I'm really starting to spiral with the increased cases around the nation, lack of leadership, and thoughts around school. Also, not knowing what to tell people at work as we start seeing people come into contact and being on a 2 week quarantine. I don't want to adult anymore.
Thank you all for the good wishes. I’m spiraling about the Lyme a little. My dad has had it twice and, to my knowledge, has recovered completely. My very good friend got it almost 10 years ago, and it continues to be debilitating for her. It was not caught early for her, no bulls eye, and they didn’t figure it out until she was hospitalized for a 105° fever, Bell’s palsy, and many other issues. She has short term memory loss and Lyme- related arthritis. She had been a SVP at a huge national bank by age 35, and now she’s too mentally foggy to work. So I swung negative here.
I’m relieved about DH. His attitude has changed in a big way after some very productive and respectful conversations. We have a long way to go but I’m hopeful.
rere- he’s slowly coming around, but yeah. He’s a moron. At least now we have a mask order. I heard this morning he’s threatening another complete shutdown if people don’t start acting like adults.
mae0111, I'm so sorry about the lyme! At least you caught it early and are getting her started on meds right away. That should help her recover more easily. I'm glad he agree to counseling though, that's huge! I hope it goes well for you.

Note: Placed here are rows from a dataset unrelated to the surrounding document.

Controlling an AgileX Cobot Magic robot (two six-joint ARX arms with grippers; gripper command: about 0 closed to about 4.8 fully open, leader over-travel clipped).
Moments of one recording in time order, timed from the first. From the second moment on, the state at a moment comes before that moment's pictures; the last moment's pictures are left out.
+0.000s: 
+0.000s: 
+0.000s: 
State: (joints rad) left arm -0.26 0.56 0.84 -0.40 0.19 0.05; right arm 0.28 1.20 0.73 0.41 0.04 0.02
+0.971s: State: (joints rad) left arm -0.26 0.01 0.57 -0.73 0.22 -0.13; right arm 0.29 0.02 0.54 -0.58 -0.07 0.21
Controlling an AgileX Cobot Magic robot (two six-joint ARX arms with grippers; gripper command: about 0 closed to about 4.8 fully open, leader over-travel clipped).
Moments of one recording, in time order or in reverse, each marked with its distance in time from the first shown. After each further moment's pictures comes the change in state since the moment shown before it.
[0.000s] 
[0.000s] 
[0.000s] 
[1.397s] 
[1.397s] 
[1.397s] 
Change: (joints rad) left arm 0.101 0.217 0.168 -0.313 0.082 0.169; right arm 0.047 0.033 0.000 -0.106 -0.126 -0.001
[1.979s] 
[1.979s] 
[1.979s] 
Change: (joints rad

Solidarity to all those struggling with masks/no masks and reopenings. Our state has flung the doors open, reopened everything, and masks are barely required in certain places like private businesses. Our school board meeting will review the plan for reopening tomorrow and last we heard, they're going to require masks for everyone and go back full time in person. Our town is full of so many anti-mask wackadoos that they're certainly not going to teach their kids to be respectful and wear masks during the school day. If anything, they'll be actively promoting and fighting that the kids NOT wear masks, which is going to make it all even more of a nightmare.
k3am , We are actually in Phase 4, but I feel like the phases are not universal across the states. coronavirus.illinois.gov/s/restore-illinois-introduction (just look at the chart half way down). I feel like they sort of cheated by saying that complete lockdown was phase 1 and mostly locked down was phase 2. So any kind of opening started in Phase 3.